- Task prompt -
Return every line from the listing where the word "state" occurs.

··· Provided data ···

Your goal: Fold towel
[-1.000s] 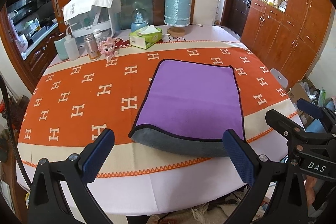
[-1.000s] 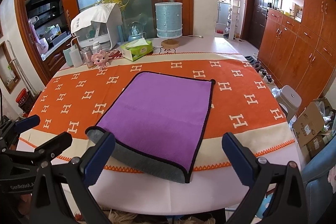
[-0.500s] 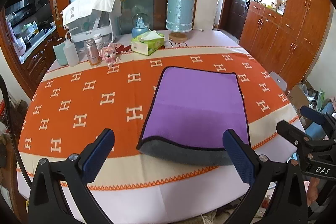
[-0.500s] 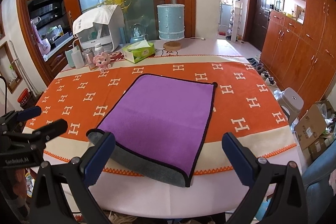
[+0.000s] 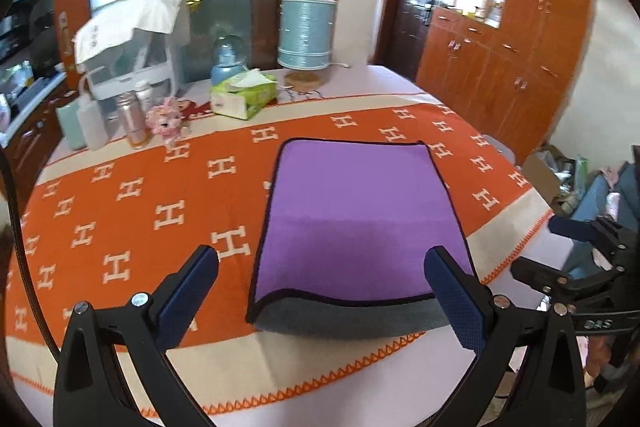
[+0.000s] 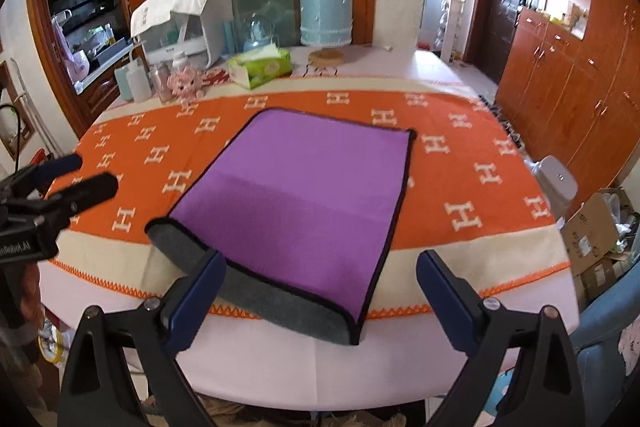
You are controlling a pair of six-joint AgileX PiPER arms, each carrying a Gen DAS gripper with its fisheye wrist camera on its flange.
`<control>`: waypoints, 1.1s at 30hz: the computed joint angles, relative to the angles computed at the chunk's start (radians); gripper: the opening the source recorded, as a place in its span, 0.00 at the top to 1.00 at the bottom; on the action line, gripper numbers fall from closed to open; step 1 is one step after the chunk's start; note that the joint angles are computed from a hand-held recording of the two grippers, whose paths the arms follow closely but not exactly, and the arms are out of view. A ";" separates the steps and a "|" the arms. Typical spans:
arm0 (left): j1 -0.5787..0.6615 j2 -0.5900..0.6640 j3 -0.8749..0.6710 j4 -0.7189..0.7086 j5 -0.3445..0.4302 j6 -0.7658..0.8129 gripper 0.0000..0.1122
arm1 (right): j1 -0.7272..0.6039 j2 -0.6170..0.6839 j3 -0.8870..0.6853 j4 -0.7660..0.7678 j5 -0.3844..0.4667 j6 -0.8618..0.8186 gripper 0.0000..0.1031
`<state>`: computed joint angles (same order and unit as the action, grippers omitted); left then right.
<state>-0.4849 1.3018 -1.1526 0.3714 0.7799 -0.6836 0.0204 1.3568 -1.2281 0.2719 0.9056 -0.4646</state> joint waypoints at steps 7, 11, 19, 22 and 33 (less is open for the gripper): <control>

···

- Response box -
`<state>`: computed joint angles (same order and unit as the action, grippers omitted); left then right.
<state>-0.4849 1.3018 -1.1526 0.3714 0.7799 -0.6836 0.0204 1.3568 -1.2281 0.2719 0.9056 -0.4646</state> joint waypoints at steps 7, 11, 19, 22 and 33 (less is open for the gripper): <control>

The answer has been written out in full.